Reproduce exactly the line that contains "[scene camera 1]" and every line after it through the end of the records below, leaving out all pictures.

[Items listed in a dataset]
--- START ---

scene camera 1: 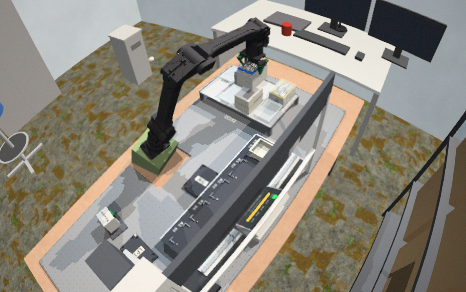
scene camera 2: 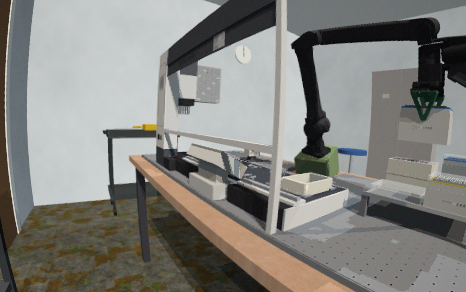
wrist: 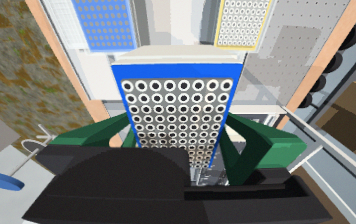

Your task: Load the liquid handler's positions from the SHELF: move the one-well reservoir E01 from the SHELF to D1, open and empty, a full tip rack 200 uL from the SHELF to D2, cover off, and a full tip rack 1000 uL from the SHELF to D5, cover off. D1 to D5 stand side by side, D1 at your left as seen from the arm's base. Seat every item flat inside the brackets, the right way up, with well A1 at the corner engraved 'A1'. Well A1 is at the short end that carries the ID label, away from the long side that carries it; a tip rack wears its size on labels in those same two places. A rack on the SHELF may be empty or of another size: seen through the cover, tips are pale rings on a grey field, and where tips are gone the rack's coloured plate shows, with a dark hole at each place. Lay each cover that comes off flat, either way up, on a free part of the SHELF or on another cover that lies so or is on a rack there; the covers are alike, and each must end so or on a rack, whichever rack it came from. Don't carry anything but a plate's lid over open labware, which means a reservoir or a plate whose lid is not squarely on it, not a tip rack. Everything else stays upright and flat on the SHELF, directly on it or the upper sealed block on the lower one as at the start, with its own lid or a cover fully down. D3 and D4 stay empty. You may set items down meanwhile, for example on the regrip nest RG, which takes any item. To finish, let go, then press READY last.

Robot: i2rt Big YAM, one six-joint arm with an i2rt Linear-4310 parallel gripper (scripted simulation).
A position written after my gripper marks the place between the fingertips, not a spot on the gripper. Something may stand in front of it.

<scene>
In view: my gripper [scene camera 2: 426,121], a clear tip rack cover [scene camera 2: 409,193] and a grey shelf [scene camera 1: 213,90].
My gripper is seen too in the wrist view [wrist: 177,111].
</scene>
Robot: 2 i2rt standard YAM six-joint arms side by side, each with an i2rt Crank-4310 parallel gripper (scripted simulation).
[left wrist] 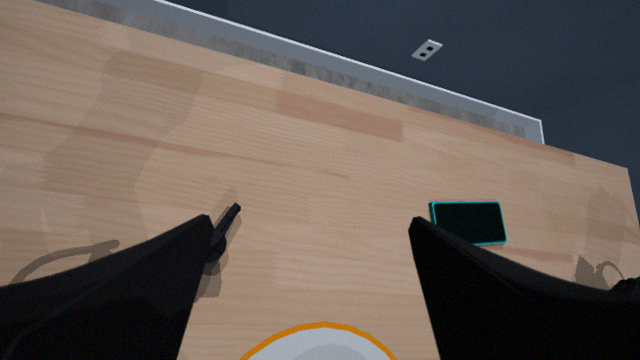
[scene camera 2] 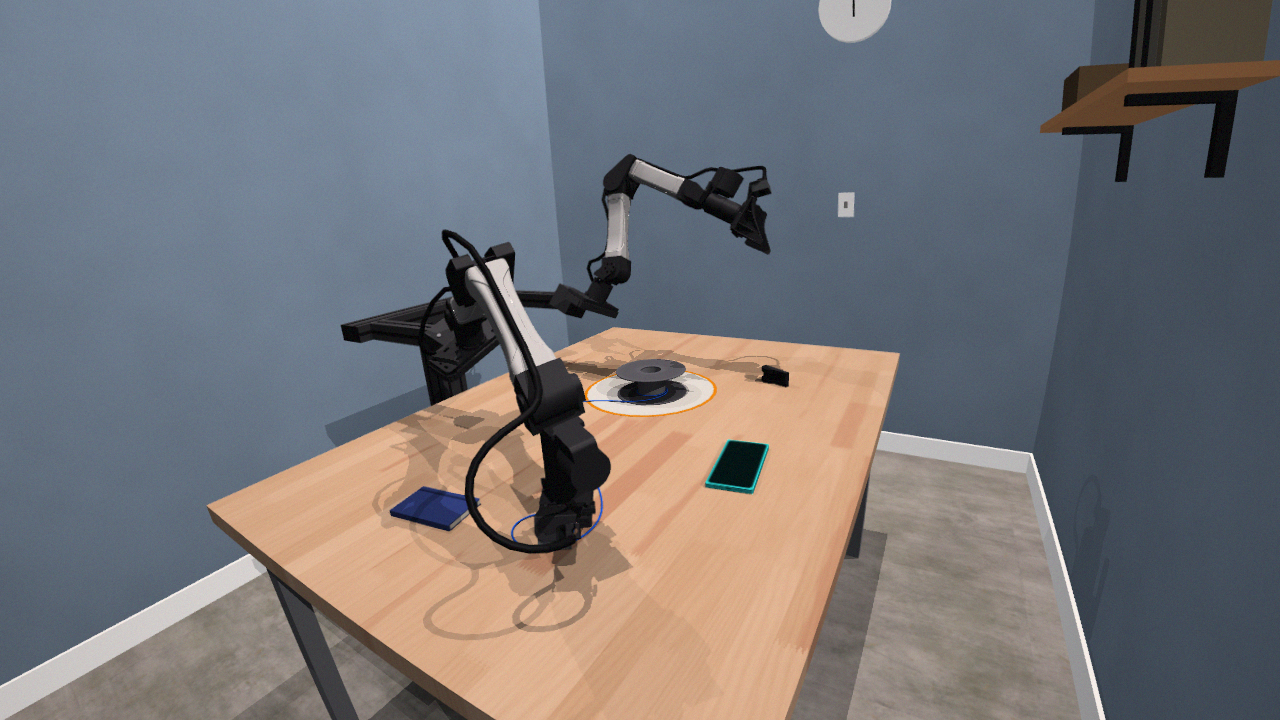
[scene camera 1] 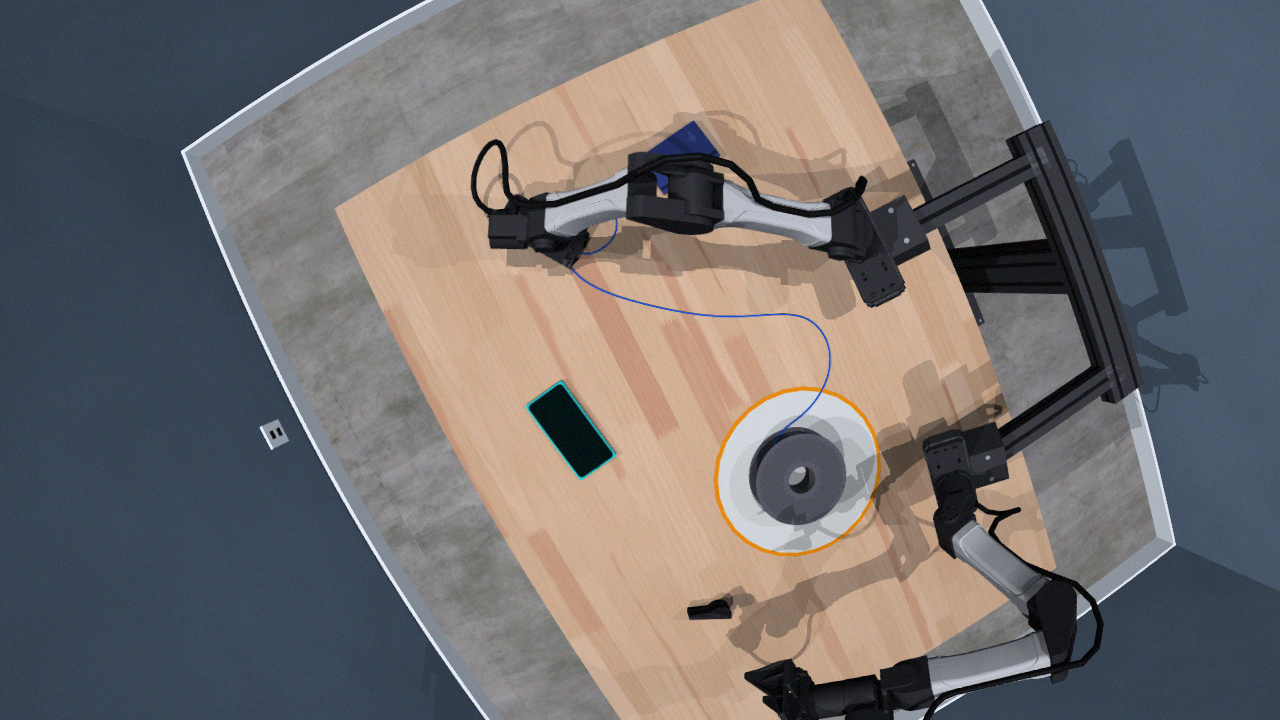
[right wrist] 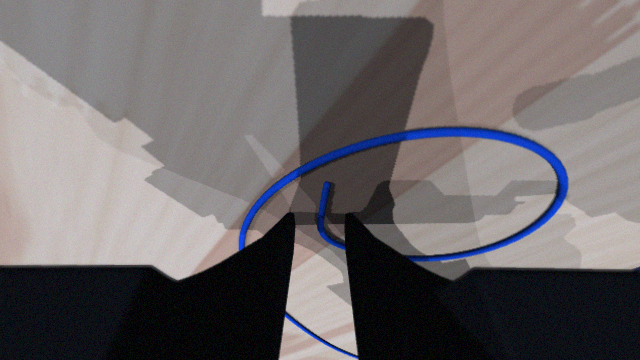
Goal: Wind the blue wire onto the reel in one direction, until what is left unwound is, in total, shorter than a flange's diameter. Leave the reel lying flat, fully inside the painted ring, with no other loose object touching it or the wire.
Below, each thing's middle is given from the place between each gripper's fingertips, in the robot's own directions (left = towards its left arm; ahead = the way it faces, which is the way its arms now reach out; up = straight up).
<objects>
Right now the dark grey reel (scene camera 1: 816, 495) is 25 cm behind my left hand (scene camera 1: 753, 688), 19 cm to the right of it and 34 cm below it. Round my left hand: black clip-like object (left wrist: 218, 244): 3 cm ahead, 35 cm below.
Now: the dark grey reel 20 cm behind my right hand (scene camera 2: 574, 526), 58 cm to the left of it and 3 cm above it. Round my right hand: black clip-like object: 8 cm ahead, 77 cm to the left, 1 cm above.
</objects>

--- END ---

PROBLEM SOLUTION:
[scene camera 1] 
[right wrist] 
Goal: Wind the blue wire onto the reel in one direction, until what is left unwound is, in total, shorter than a flange's diameter. Leave the reel lying flat, fully inside the painted ring, with no other loose object touching it or the wire.
Below, each thing's middle is given from the place between each gripper's fingertips, in the robot's own directions (left = towards its left arm; ahead = the way it faces, which is the way its arms now reach out; up = straight up).
<objects>
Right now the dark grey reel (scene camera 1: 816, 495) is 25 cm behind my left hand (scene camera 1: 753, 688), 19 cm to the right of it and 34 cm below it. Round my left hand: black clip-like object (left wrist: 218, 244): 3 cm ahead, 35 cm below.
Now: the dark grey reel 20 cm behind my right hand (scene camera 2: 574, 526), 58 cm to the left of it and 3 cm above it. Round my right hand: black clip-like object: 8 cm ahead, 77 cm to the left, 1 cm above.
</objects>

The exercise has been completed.